From "Semi-Homemade Fast-Fix Family Favorites," by Sandra Lee
Serves: 8-10, Prep: 45 min., Baking: 4 hrs, Standing: 15 min.
1 (12-pound) turkey, thawed

1 box (8.5-ounce) cornbread mix
1 pound Johnsonville Italian Mild All Natural Ground Sausage

1 cup chopped celery

1/2 cup chopped green onions

2 tablespoons poultry seasoning
1 can (10.5-ounce) chicken with rice soup
1 stick (1/2 cup) softened butter

3 tablespoons vegetable oil

3 tablespoons all-purpose flour

Salt and freshly ground pepper

1. Rinse the turkey in clean water and pat dry with paper towels. Remove the gizzards and neck. Place gizzards and neck in a saucepan and cover with water. Bring to a simmer to create broth for gravy. Simmer for 30 to 45 minutes. Remove from the heat, strain, and reserve.

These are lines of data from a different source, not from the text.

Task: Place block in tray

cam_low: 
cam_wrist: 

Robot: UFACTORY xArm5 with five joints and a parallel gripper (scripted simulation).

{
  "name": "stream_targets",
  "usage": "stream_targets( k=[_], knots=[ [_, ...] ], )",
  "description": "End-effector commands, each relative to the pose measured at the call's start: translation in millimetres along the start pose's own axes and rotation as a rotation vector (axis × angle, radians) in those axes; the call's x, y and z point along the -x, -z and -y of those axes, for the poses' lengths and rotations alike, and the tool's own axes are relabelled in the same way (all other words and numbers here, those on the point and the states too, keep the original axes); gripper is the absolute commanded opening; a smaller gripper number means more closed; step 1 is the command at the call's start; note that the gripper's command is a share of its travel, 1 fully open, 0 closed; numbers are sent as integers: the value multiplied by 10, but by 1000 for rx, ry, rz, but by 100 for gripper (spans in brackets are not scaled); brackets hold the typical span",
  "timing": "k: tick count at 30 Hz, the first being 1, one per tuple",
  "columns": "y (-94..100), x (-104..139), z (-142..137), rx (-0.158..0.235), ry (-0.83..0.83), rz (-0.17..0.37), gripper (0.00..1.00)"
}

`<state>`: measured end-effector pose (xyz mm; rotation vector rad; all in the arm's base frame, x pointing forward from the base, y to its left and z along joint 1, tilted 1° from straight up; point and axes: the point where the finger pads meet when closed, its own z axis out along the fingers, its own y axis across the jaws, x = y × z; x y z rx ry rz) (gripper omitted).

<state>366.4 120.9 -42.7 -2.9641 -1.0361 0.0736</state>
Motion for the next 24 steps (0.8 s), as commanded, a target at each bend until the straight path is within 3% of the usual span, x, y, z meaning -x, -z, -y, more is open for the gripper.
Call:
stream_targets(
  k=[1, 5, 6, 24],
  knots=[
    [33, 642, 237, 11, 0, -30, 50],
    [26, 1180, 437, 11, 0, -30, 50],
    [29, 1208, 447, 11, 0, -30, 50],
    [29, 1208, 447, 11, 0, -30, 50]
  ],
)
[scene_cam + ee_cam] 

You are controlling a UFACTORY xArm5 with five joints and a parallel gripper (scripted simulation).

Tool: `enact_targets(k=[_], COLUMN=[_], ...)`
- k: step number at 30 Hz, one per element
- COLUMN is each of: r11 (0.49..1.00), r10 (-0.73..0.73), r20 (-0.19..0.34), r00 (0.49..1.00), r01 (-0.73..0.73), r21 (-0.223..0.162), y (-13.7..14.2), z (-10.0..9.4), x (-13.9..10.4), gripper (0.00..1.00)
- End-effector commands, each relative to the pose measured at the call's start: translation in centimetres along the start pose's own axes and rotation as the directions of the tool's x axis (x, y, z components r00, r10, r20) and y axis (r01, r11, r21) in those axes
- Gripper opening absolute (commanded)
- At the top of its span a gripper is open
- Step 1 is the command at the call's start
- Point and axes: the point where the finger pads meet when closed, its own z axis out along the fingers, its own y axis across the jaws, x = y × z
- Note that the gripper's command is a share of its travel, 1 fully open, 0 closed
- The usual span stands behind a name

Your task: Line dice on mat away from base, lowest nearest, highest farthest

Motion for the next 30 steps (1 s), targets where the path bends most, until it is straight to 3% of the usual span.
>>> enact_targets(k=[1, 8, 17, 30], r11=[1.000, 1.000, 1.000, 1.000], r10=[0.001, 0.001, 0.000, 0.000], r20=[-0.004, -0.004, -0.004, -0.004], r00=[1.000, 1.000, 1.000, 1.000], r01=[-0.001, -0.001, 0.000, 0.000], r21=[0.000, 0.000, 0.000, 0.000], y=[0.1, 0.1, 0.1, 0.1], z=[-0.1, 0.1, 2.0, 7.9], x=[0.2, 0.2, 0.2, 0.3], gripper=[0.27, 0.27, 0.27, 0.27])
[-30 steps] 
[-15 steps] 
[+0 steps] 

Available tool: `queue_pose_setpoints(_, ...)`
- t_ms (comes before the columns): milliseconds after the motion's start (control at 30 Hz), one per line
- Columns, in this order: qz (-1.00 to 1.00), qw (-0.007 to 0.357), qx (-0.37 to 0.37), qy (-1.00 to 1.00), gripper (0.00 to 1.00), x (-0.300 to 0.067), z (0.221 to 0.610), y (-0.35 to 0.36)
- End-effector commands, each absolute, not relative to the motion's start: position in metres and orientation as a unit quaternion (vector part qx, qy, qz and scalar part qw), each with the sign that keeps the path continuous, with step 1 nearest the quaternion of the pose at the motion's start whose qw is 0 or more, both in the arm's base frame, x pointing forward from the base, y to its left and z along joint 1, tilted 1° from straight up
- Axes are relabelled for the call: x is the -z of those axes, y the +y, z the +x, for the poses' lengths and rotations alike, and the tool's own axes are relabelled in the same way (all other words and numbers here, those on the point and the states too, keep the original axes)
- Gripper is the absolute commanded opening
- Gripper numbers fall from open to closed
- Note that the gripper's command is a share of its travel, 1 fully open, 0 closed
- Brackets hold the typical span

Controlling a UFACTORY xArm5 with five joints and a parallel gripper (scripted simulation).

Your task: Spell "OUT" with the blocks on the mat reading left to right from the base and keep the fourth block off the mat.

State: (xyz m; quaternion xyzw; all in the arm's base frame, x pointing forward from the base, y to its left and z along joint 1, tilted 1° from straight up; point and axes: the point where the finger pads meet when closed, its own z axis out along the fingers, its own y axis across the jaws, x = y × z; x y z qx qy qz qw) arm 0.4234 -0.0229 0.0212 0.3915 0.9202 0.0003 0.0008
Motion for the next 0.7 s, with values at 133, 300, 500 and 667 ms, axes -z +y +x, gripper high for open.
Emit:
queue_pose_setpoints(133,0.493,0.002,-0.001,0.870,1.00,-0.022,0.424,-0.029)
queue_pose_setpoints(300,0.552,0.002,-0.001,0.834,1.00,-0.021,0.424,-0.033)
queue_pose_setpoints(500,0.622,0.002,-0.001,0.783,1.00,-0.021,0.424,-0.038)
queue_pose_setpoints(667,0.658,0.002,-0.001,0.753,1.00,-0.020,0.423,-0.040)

2. Meanwhile, prepare cornbread from mix, accord­ing to package directions. Cool com­pletely in pan. While corn- bread bakes, brown sausage in a medium skillet over medium heat. Stir sausage frequently while browning to break up any large clumps.

3. Crumble cooled cornbread into small pieces and lay on a baking sheet to air dry. In a bowl, com­bine cornbread, cooked sausage, celery, and green onions. Add poultry seasoning and soup. Mix well; stuff in turkey cavities.

4. Generously cover turkey completely with softened butter. Tent with aluminum foil and bake according to package instructions. One hour before bird is done, remove foil and baste. The turkey is done when the internal temper­ature registers 170°F deep in the thigh, and juices run clear when flesh is pierced. The temperature of the stuffing should be 160°F in the center.

5. Remove turkey from oven, place on serving platter, and tent with foil. Let turkey rest for about 15 minutes so the temperature of the stuffing will reach 165°F in center and the temperature in the thigh will rise to 180°F.

6. While turkey rests, prepare gravy. In a large skillet over medium-low heat, heat vegetable oil. Add flour; cook and stir until deep brown. Add turkey drippings and whisk until thickened. Add reserved gizzard broth and simmer. Season with salt and pepper, to taste.

7. Remove stuffing from bird and place in serving bowl. Carve turkey and plate with stuffing and gravy.